Go line by line through the listing below and copy those that hold "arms".
• • •
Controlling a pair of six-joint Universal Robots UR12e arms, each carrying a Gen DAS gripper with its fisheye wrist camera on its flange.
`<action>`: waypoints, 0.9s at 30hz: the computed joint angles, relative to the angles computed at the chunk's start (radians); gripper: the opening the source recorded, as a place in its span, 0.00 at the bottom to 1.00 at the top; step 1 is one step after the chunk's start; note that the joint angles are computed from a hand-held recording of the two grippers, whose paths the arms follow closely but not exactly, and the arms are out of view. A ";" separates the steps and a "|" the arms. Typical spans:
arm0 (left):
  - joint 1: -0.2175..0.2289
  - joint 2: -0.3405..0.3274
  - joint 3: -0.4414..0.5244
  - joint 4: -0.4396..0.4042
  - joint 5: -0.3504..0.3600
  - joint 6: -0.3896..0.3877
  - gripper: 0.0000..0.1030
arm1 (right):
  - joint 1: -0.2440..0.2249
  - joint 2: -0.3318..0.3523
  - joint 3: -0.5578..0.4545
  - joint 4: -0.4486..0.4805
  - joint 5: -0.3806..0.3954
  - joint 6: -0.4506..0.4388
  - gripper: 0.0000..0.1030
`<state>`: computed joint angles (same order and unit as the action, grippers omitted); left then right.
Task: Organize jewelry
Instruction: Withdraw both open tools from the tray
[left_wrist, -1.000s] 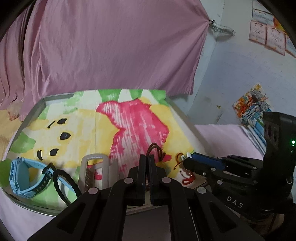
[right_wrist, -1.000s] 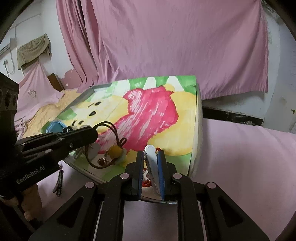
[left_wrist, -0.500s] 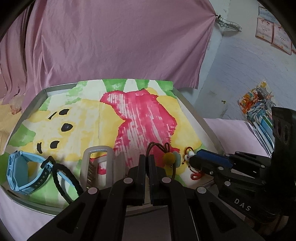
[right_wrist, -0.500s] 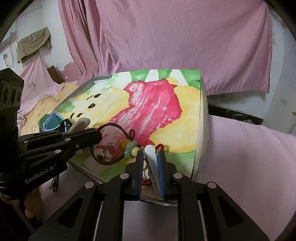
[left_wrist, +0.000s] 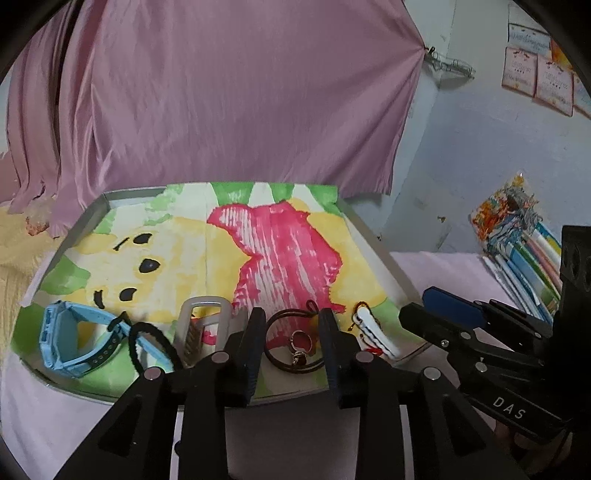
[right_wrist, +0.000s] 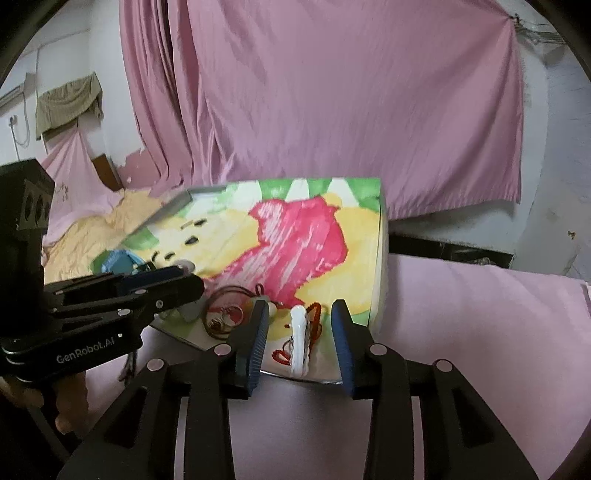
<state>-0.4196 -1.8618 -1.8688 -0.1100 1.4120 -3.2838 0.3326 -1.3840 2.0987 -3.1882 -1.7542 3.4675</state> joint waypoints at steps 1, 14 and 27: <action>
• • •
Expected answer
Controlling a pair of six-joint Universal Robots UR12e arms, each carrying a Gen DAS gripper with its fisheye wrist camera on its flange.
`<action>`: waypoints, 0.9s at 30hz: the computed joint angles, relative to the angles computed at the chunk's start (radians); gripper: the opening the source recorded, as a place in its span, 0.00 at the bottom to 1.00 at the top; step 1 is one step after the chunk's start; note that the joint angles are computed from a hand-held recording of the two grippers, whose paths the arms follow closely but not exactly, and the arms are out of view. A ";" separates the steps and a "|" the arms. Typical spans:

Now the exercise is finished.